Millennials: The Education Divide

As a college professor, it’s easy for me to forget that not all Millennials are college students or graduates. I called attention to a recent Mintel Market Research report that notes college students are just 15% of the 71 million young adults 18-34 in the U.S. The report says ‘Affluent Young Adults’ make up another 19%. The remaining two thirds are what Mintel calls ‘Minimalists’ or ‘Unpowered Young Adults’. These groups are quite different in their demographics, buying habits and general outlook on life. The large number of ‘Minimalists’, and their aggregate buying power, make them critically important for marketers to understand.

A new report from Tufts University (“Youth Demographics – Youth with No College
Experience
“) provides an even more detailed picture of the education divide among Millennials. The report focuses on young adults 18-29 years old. Like Mintel, the report reminds us that non-college educated young adults represent a sizeable opportunity for marketers. The rate of college education among 18-29 year olds has increased steadily since the 1960’s, yet today only 52% of all young adults have at least some post-high school education.

The Tufts report rebuts one of the the most widely shared views of this generation, it’s civic-mindedness. According to the report, this trait is a function of education. Those who have no college experience are significantly less engaged on 10 different dimensions, from voting, to volunteering to membership in clubs or unions than their college educated counterparts.

In the Presidential primaries and caucuses, young people who had college experience were 18 percentage points more likely to vote than their counterparts with no college experience (25% and 7%, respectively). In the general election 70% of young people who voted had at least some college experience.

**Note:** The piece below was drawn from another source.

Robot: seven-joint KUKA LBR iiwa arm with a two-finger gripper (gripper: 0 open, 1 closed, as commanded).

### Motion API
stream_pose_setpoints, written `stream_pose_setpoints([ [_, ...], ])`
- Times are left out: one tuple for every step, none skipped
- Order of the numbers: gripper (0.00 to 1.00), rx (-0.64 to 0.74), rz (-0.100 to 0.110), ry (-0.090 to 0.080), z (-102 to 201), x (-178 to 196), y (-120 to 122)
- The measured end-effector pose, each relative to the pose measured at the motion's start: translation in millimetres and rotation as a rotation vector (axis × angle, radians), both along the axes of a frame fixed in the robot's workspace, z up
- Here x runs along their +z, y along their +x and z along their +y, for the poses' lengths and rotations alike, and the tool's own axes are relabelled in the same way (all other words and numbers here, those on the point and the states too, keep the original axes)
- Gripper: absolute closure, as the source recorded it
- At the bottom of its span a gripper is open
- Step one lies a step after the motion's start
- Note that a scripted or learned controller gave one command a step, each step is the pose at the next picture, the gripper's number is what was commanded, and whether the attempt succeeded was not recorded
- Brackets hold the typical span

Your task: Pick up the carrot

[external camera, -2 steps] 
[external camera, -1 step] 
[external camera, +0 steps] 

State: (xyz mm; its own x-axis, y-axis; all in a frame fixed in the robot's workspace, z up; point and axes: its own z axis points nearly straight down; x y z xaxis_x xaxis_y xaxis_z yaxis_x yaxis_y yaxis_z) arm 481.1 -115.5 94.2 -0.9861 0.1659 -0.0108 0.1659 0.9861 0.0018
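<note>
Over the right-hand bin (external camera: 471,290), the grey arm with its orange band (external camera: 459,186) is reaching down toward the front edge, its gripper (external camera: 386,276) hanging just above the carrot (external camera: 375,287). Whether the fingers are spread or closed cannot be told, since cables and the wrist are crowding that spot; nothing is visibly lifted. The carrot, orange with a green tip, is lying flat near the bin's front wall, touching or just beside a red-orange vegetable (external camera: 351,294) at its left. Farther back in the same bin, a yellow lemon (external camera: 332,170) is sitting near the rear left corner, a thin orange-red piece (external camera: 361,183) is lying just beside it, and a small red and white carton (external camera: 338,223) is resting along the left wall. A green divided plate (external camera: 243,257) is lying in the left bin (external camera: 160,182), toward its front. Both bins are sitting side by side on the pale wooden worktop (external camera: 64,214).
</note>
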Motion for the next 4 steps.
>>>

Comparing non-college youth to full-time college students and people with bachelor’s degrees would produce substantially bigger gaps.

The education divide is apparent in other ways as well. Non-college young adults are more likely to be unemployed. Census data shows the unemployment rate for 18-29s with no college experience was 13.6%, while only 4.5% for those with some college. Interestingly, they are equally likely to be married.

What makes all this especially interesting is that another Tufts report (“Civic Engagement and the Changing Transition to Adulthood”) says it wasn’t always this way. In fact, they believe that there is a generational shift that is increasing the divide between those with and without college educations. This report argues that “life has changed dramatically for people in their 20s. Marriage, childbearing, financial independence, and other aspects of the “transition to adulthood” have been transformed since the 1970s, and are now very different for people with and without college educations.”

Most disturbingly, they conclude that young adults without college experience are permanently missing some aspects of civic engagement–such as group membership–that were common thirty years ago. While this has obvious implications for society and policy, it also is important context for marketers. We must keep in mind that there is great diversity among 71 million people, and generational shifts we see among the college educated, like civic-mindedness, may not hold for everyone.